A nation of more than 64 million people, Britain has an illegal immigrant population of more than 500,000, according to a 2005 study. With a per capita gross domestic product of about $37,300, Britain enjoys a strong economy and has communities from nearly every quarter of the world, making it an attractive destination for illegal immigration.
Overall, the number of people entering the U.K. has been greater than the number emigrating from the country since 1994, and Balanced Migration, a cross-political party group, projects Britain's population will reach 70 million by 2027 and that two-thirds of that growth will be a result of immigration.
The organization says this will place new pressures on schools, the state-run National Health Service and the police, and it is calling on the government to balance the numbers.
The British government did vow to reduce net migration — the difference between the number of people entering and leaving the country during the year — to the tens of thousands by the national election, but with current net migration levels at 212,000, this seems impossible.
Prime Minister David Cameron's Conservative government also has shifted focus from border security and pre-entry checks to in-country control with the 2014 Immigration Act.

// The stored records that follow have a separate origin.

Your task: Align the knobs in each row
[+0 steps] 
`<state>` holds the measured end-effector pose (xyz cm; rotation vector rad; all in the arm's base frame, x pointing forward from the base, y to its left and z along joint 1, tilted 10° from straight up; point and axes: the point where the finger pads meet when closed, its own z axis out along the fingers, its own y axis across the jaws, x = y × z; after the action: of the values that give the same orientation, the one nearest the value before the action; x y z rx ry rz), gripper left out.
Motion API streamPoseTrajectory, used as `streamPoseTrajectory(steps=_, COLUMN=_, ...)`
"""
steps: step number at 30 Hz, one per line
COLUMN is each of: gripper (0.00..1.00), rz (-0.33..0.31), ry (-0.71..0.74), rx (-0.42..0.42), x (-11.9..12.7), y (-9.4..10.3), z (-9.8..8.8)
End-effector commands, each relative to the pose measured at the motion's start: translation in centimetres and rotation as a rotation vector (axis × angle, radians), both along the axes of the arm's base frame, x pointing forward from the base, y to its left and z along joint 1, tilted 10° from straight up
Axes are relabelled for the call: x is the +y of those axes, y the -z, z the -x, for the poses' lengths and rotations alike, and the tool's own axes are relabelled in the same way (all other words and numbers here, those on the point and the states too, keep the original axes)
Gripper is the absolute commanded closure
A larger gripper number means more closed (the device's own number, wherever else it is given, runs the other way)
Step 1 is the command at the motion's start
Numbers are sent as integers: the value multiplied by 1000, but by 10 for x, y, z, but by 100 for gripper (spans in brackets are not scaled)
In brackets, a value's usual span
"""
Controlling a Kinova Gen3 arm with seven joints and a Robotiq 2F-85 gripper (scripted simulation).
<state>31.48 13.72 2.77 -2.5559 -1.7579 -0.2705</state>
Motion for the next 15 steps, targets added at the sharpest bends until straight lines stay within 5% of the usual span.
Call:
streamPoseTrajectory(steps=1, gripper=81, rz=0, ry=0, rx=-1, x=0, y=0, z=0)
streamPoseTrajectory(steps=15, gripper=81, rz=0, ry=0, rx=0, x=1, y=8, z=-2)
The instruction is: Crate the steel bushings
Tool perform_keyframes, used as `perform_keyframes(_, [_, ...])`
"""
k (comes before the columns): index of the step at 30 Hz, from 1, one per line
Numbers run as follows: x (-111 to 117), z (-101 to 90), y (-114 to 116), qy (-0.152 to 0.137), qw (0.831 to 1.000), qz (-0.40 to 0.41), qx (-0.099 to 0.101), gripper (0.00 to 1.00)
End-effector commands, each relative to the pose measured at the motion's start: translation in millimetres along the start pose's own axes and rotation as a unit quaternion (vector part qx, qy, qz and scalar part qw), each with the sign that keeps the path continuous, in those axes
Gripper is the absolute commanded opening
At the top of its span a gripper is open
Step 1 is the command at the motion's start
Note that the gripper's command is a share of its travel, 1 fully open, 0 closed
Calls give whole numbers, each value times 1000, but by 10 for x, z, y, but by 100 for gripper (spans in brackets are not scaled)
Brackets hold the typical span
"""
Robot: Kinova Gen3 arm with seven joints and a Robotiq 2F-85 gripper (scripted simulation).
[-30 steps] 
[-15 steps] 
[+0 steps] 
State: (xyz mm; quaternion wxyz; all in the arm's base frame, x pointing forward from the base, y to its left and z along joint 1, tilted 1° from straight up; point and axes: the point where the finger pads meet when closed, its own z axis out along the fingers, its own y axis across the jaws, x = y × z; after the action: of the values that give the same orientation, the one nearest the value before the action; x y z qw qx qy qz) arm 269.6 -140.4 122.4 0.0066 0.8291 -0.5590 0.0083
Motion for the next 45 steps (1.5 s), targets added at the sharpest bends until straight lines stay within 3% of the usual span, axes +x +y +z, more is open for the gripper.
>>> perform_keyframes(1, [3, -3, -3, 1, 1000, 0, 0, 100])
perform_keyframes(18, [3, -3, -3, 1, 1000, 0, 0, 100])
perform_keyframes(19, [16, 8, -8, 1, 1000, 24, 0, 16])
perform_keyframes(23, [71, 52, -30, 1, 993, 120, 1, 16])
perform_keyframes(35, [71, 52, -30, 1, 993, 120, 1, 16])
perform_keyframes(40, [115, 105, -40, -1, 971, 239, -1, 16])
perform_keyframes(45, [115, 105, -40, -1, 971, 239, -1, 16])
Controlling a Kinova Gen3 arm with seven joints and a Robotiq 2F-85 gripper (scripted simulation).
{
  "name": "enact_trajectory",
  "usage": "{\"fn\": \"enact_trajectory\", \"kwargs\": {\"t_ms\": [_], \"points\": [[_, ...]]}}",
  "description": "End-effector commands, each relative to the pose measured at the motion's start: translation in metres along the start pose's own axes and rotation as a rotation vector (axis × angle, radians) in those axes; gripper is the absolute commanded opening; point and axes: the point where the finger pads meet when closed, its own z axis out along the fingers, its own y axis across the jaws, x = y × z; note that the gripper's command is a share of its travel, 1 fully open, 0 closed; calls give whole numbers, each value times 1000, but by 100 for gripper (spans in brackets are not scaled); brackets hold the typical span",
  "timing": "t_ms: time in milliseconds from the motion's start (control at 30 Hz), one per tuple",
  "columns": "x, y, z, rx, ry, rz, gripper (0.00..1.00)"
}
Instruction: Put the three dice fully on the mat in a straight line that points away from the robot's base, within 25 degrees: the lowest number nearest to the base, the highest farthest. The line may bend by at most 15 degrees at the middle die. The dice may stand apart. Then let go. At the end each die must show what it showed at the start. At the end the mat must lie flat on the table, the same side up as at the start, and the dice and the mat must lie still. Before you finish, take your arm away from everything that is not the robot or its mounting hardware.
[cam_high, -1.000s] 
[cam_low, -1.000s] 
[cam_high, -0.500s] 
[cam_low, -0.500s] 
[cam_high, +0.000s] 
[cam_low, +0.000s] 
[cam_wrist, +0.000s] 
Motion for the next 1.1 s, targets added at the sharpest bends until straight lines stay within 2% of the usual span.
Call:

Immigrants now must pay a new health care levy, and landlords are responsible for checking their tenants' immigration status.
Ruth Grove-White, policy director at Migrants' Rights Network, said looking at immigration as a numbers-based issue is "missing the point."
"The achievements of migrants are embedded in the achievements of the nation — the role migrants play is integral to what it means to be British," said Ms. Grove-White.
"Immigration has made a huge contribution to the economic, cultural and social fabric of the U.K. Look at the contribution in the NHS, where up to 40 percent of nurses are migrants," she said.